1. If a subset S of a vector space V contains 0 then S is linearly dependent. We will prove this by contradiction. We assume that a subset S of a vector space V contains 0, but that S is then linearly independent.

If a vector space S={0, s1, s2, ... , sn} contains 0, then we can write the following linear combination of the terms in S:
    
    x1*0 + x2*s1 + x3*s2 + ... + xn+1*sn = 0  
 
 where x1 is a non-zero scalar and  
              
            x2, x3, ... , xn+1 = 0. 


Thus we have a linear combination of elements in S which is equal to zero and which does NOT have all zero coefficients (note, x1 was non-zero). But from the following theorem in the web notes:

Theorem. A subset S of a vector space V is linearly independent if and only if there exists exactly one linear combination of elements of S which is equal to 0, the one with all zero coefficients.

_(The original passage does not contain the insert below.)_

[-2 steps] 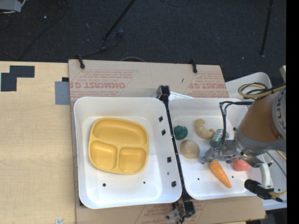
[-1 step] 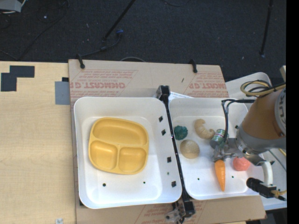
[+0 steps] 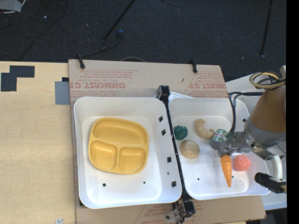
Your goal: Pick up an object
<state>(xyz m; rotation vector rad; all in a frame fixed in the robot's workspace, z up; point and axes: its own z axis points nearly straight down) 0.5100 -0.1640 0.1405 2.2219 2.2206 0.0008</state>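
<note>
The right bin [image 3: 205,190] holds several small items. A dark green lump [image 3: 181,132] lies near the divider, with a round tan ball [image 3: 189,149] just below it. A beige curved piece [image 3: 203,129] sits beside a small green-and-white can [image 3: 218,136]. An orange carrot [image 3: 226,170] points toward the front, and a pink ball [image 3: 241,163] rests to its right. My gripper [image 3: 226,148] is low in the bin, between the can and the carrot's top end, touching or nearly touching both. Nothing is visibly lifted.
The left bin [image 3: 84,181] holds a yellow divided plate [image 3: 119,145]. A black divider rail [image 3: 170,143] runs between the bins. The grey and orange arm [image 3: 268,118] covers the right bin's far right edge. Cables [image 3: 261,80] loop behind it.
</note>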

Thus, we have a contridiction, and S cannot be linearly independent. Also, we know that a set is linearly dependent if it is not linearly independent. Thus, S is linearly dependent and the proof is complete.

2. A set S with exactly two vectors is linearly dependent if and only if one of these vectors is a scalar multiple of the other. Let S contain the two vectors s1 and s2. The contrapositive of of the theorem about linearly independent sets of elements in a vector space tells us that S is linearly dependent if and only if we can write

a1*s1+a2*s2 = 0


for a1, a2 not both zero.

(See the end of this proof for a further discussion of this statement.) If we assume S to be linearly dependent, then we can write a1*s1=-a2*s2. At least one of the ai is nonzero, so we can always solve for at least one of the elements of S; we find that
 
                      s1 = -(a2/a1)s2 
or                    s2 = -(a1/a2)s1. 


In either case, one of the elements of S is a scalar multiple of the other.

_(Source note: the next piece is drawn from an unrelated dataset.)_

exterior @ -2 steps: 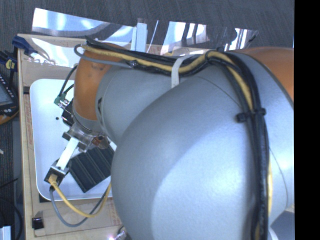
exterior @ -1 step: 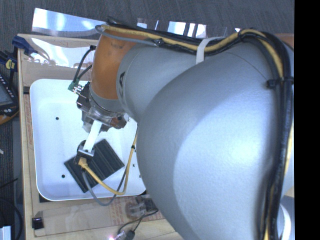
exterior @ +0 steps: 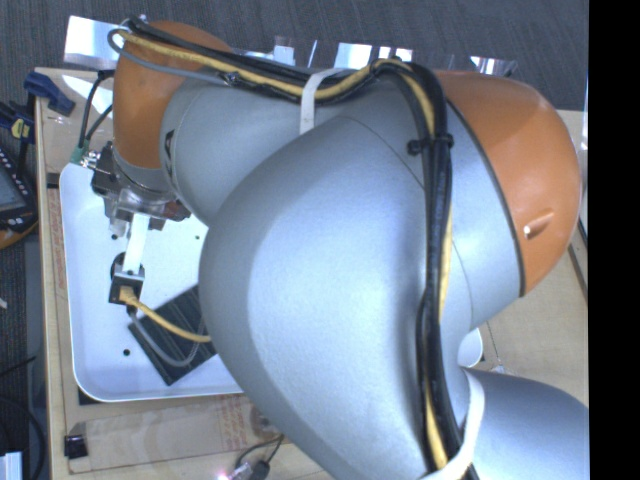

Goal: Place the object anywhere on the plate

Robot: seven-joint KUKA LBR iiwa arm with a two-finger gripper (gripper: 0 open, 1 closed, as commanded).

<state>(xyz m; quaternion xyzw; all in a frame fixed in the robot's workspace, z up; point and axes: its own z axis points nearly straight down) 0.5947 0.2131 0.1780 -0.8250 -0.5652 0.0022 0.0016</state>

If one of the elements is a scalar multiple of the other, then for some scalar x, s1=xs2 or s2=xs1. This can be condensed into one statement; simply s1=xs2 suffices.

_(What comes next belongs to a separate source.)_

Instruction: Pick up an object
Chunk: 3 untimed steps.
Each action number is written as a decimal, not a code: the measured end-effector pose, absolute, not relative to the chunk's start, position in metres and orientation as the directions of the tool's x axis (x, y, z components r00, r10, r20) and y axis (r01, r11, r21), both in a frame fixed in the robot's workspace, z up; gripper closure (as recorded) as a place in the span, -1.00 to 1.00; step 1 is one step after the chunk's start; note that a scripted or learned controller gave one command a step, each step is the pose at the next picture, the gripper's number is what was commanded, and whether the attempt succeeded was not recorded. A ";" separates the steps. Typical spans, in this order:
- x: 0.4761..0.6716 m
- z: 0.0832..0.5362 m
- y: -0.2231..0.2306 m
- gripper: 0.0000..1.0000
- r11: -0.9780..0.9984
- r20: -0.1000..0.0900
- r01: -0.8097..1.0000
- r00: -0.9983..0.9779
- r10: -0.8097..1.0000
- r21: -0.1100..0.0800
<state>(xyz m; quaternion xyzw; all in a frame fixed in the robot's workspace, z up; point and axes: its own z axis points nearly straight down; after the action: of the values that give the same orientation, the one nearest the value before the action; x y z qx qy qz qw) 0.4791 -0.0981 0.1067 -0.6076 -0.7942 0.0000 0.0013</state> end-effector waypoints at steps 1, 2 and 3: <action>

We can then write x=-a2/a1, regardless of what value x has; if necessary, take a2=-x and a1=1. So

s1 = -(a2/a1)s2,


or

a1*s1 = -a2*s2.


Thus a1*s1+a2*s2 = 0, where a1 and a2 are not both zero. So s1 and s2 are linearly dependent by the contrapositive of the theorem mentioned above.

So S is linearly dependent if and only if one element is a scalar multiple of the other.

3. If a subset of a set S is linearly dependent then the whole set is linearly dependent In the web notes it states that a vector space is linearly dependent if it is not linearly independent. Also from the web notes that for a set to be linearly independent the following two statements are equivalent:

0 = a1*s1 + a2*s2 + ... + an*sn


if and only if

a1 = a2 =... = an


Where the vector space S = {s1, ..., sn}

Thus, if a subset is linearly dependent we can write a linear combination of elements in the subset of S:

0 = a1*s1 + a2*s2 + ... + ai*si


where a1 , ... ai are not all equal to zero. ( ie, a1 is NOT equal to zero.)

We also know from the web notes that every element of this subset of S is contained within the whole set S.

Thus we can write a linear combination of the whole set S:
 
0 = a1*s1 + ... + ai*si + bj*sj + ... + bn*sn 
 
where sj, ..., sn are the elements of S not in the subset {s1, ..., si};  
bj, ..., bn = 0; 
and a1, ... ai are the same constants as before, that is they are not all equal to zero. 
 

Thus we have a linear combination of the whole set S that is equal to zero without having all zero coefficients, thus from the theorem about linear independence in the web notes S cannot be linearly independent. And we know from the web notes that a vector space is linearly dependent if it is not linearly independent. Thus, if a subset of S is linearly dependent, then the whole S is linearly dependent and the proof is complete.